In short, they were out of prison but still viewed themselves as prisoners.
“It is minimum-security to us,” Brown said.
“Our leash is a little longer,” added Mead.
Brigade members admired the California-based Symbionese Liberation Army, famed for kidnapping heiress Patty Hearst and led by ex-con Donald DeFreeze.
Despite their string of successful bank robberies, the Brigade would soon come to an end in Oregon. On the run, they were down to four members: Sherman, Brown, Bertram and Therese Coupez.
Hoping in vain for outside help in slipping into the radical underground, which didn’t really exist anymore, they did their best to build up their worker-rights, “people power” bona fides.
They backed a machinists’ strike against car dealers in Burien, Wash. In an open letter, they encouraged strike supporters to put sugar in the gas tanks of cars on the dealers’ lots and break windows at dealerships. “Use bricks, slingshots, small arms, etc. Slash their tires too!” They recommended putting superglue in the locks of buildings and cars. “This is easy and it works great!”
“An attack against one of us is an attack against all of us!” they wrote. “The bosses need us, but we don’t need the bosses!”
In November 1977, the FBI arrested Brown, which only cemented the Brigade’s reputation as a collection of dangerous thugs. The Associated Press reported that in the house where Brown was staying, the FBI discovered a list of individuals the Brigade wanted to kidnap, including Washington Gov. Dixy Lee Ray.

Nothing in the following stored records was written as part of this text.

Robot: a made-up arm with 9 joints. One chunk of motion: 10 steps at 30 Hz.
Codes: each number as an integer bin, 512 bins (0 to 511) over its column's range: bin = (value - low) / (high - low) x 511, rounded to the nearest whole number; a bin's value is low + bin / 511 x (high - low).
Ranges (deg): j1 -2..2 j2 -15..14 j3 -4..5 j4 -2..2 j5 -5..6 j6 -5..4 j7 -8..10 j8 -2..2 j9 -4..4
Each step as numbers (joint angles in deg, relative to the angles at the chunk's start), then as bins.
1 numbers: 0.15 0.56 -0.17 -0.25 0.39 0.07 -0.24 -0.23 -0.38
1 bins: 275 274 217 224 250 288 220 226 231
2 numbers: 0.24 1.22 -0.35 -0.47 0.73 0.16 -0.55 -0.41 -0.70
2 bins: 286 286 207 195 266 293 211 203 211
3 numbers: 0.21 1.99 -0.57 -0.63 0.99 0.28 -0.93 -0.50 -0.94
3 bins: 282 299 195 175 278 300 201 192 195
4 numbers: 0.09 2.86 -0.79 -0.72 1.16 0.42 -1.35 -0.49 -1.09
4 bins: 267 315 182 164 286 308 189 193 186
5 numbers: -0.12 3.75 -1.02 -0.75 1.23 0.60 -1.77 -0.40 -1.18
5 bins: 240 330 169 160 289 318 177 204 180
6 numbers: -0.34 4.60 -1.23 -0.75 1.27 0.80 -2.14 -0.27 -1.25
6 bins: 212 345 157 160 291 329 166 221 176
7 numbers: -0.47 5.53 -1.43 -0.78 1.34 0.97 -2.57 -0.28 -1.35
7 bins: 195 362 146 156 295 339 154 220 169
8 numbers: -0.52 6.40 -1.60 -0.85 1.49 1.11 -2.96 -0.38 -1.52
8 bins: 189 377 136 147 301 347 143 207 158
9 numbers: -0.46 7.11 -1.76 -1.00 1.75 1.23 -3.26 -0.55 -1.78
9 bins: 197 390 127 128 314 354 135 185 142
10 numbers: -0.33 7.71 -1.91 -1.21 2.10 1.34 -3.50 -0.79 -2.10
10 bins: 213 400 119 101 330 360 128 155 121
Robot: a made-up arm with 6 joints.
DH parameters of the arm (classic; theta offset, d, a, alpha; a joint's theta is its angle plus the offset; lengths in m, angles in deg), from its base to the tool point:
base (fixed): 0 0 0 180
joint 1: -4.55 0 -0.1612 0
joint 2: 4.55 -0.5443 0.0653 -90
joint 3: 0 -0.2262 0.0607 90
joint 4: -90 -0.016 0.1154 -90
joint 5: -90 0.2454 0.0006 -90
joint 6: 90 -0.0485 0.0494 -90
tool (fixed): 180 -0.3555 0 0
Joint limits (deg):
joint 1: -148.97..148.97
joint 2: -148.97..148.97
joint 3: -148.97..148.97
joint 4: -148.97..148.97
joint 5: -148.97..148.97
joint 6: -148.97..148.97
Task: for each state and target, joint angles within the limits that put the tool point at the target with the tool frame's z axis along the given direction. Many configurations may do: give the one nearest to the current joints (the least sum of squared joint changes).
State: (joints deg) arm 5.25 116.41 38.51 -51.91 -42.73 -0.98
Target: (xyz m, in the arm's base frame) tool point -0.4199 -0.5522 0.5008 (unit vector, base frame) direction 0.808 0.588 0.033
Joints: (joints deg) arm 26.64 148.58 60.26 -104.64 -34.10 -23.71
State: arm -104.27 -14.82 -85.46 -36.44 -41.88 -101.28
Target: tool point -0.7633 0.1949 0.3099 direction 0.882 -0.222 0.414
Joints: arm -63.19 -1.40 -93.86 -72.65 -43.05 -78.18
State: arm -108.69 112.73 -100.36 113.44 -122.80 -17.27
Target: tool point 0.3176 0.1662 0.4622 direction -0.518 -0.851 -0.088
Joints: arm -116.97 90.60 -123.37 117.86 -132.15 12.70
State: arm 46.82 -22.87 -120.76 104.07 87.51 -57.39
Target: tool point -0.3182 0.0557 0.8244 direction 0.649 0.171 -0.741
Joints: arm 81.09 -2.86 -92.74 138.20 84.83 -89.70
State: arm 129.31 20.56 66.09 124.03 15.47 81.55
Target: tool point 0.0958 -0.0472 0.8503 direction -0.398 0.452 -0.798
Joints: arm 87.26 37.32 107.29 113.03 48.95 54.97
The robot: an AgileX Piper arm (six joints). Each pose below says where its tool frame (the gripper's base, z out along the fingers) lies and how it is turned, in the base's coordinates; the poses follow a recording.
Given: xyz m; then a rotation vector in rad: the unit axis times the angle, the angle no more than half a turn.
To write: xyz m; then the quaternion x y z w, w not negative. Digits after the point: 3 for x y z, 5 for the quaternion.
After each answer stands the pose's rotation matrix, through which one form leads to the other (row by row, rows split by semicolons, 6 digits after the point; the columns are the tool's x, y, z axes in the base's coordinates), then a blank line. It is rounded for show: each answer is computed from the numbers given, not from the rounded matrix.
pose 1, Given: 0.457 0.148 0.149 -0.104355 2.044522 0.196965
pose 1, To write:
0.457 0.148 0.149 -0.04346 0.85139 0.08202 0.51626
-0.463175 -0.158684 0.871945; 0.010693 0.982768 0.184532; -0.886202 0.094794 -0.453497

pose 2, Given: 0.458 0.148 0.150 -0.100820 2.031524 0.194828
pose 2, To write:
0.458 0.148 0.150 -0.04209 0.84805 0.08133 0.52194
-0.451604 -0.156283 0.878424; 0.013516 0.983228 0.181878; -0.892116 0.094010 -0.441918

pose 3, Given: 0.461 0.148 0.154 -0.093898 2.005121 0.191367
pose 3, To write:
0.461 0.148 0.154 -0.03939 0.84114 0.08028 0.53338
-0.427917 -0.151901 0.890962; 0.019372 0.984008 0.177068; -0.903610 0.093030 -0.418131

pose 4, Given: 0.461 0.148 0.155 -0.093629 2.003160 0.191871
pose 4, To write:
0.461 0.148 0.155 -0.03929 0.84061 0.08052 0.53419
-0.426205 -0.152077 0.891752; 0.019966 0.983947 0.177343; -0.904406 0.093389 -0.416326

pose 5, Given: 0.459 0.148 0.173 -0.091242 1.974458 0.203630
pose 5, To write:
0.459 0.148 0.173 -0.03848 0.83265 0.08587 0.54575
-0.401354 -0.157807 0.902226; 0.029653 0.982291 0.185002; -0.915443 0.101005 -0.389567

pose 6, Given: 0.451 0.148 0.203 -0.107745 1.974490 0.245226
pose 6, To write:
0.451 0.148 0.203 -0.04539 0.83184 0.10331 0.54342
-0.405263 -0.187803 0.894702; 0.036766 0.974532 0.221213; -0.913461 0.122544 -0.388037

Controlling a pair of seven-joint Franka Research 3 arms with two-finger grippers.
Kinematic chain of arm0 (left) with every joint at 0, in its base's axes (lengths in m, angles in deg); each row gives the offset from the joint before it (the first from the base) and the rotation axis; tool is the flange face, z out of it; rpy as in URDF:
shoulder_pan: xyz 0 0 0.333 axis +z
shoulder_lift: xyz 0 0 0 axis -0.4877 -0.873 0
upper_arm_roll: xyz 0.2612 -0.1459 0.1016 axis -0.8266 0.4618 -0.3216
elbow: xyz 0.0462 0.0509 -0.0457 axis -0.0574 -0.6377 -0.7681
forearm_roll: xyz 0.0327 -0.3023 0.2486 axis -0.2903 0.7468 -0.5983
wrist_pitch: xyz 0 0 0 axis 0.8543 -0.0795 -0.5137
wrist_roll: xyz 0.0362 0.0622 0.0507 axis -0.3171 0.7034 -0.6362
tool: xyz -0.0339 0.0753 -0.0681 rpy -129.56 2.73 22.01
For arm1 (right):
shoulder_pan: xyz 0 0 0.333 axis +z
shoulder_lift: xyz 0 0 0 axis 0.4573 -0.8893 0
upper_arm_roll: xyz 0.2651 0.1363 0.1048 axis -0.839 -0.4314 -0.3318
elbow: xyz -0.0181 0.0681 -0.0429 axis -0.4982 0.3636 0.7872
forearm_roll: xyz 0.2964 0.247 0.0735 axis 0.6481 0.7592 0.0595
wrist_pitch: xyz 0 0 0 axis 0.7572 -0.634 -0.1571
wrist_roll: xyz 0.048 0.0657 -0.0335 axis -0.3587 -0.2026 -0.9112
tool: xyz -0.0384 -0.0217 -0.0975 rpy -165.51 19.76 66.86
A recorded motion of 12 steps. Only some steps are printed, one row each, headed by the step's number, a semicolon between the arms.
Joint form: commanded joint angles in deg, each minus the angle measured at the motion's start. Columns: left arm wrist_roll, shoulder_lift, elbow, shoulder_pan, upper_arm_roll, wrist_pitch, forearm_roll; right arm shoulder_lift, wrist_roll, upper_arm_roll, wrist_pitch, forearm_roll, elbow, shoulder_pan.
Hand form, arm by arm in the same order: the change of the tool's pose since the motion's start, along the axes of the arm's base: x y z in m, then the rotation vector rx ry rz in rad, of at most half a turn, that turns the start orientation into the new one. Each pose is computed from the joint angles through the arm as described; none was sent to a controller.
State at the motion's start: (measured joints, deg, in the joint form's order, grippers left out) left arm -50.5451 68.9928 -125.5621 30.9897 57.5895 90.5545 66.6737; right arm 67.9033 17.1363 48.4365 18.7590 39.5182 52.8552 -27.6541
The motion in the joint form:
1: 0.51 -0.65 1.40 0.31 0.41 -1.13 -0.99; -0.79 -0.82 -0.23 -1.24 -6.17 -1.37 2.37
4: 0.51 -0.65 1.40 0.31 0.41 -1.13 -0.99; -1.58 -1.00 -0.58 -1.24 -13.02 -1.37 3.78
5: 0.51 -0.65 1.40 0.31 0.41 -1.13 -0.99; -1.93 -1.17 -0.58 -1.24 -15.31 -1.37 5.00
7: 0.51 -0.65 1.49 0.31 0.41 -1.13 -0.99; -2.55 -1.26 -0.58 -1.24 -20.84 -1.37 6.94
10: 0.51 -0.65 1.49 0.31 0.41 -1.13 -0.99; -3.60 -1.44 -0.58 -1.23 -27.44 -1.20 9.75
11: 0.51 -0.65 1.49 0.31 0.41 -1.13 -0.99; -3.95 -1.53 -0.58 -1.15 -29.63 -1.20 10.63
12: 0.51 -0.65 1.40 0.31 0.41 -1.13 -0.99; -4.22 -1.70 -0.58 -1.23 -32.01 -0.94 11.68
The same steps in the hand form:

The FBI refused to confirm there was a kidnap list “because we don’t want to give the George Jackson Brigade people any more publicity. That’s what they’re after,” said District Director John Reed. “We’re not calling it a list. We’re issuing a disclaimer that any list exists.”

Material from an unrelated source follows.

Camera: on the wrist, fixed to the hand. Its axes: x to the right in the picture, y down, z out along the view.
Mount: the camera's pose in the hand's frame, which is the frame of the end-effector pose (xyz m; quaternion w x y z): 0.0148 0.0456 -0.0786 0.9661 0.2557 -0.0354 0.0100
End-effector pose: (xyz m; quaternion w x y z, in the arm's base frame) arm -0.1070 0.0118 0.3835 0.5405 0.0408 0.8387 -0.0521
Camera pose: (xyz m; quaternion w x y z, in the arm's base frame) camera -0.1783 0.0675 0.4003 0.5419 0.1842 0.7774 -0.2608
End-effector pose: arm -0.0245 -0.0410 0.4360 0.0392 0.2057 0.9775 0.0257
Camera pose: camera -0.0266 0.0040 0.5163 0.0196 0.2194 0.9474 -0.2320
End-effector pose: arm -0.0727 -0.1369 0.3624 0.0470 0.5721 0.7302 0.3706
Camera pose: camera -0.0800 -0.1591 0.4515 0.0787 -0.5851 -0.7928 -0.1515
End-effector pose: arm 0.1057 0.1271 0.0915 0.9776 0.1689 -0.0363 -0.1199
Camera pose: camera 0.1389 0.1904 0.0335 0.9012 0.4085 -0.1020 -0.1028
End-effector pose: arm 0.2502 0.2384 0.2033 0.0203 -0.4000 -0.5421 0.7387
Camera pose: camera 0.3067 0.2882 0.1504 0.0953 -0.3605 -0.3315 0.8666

Law enforcement prepared for another escape attempt. When Brown was brought into the U.S. Courthouse in Portland for the first time, officers took up positions around every entrance to the building, “just in case there were lots of visitors suddenly,” U.S. Marshall Wallace Bowen deadpanned.
No one tried to break Brown out of custody. “Ms. Brown, clad in brown corduroy jeans and a brown, striped sweater, waived reading of federal grand jury indictments returned earlier this year in Portland accusing her of five counts of bank robbery and two of felonious possession of a firearm,” The Oregonian reported. She would accept a deal from the prosecution and plead guilty.
Sherman and the two other remaining Brigade members soon were captured, too. Their revolution ended with a whimper, not a bang. Which might be one of the reasons Burrough decided to bypass the group in his otherwise comprehensive history of the era’s radical underground. The drama came early on, then quickly petered out.
Still, even in defeat, the Brigade remained defiant. “The rich are becoming richer and fewer,” The Oregonian quoted Brown as saying at her sentencing hearing in 1978.
“The poor, she said, can continue to ‘live in fear of the state and its ever-growing police forces,’ or they can choose to fight back. ‘I have chosen to fight back, to resist,’ she declared.”
U.S. District Judge Robert C. Belloni sentenced Brown to 25 years in prison for bank robbery.
Now that the Brigade was behind bars and not seeking help to keep going, area radicals came out to support them. About 75 people packed the Portland courtroom for Brown’s sentencing. They chanted, “The people united will never be defeated.”
Editorialized The Oregonian: “Judge Belloni let the demonstrators vent their feelings without interruption, undoubtedly saving time, trouble and money by not taking legal notice of them. The whole episode seems to demonstrate the uselessness, the aimlessness of the out-of-step minds that drive persons such as Rita Brown to back away from society and bury themselves in a prison cell for 25 years.”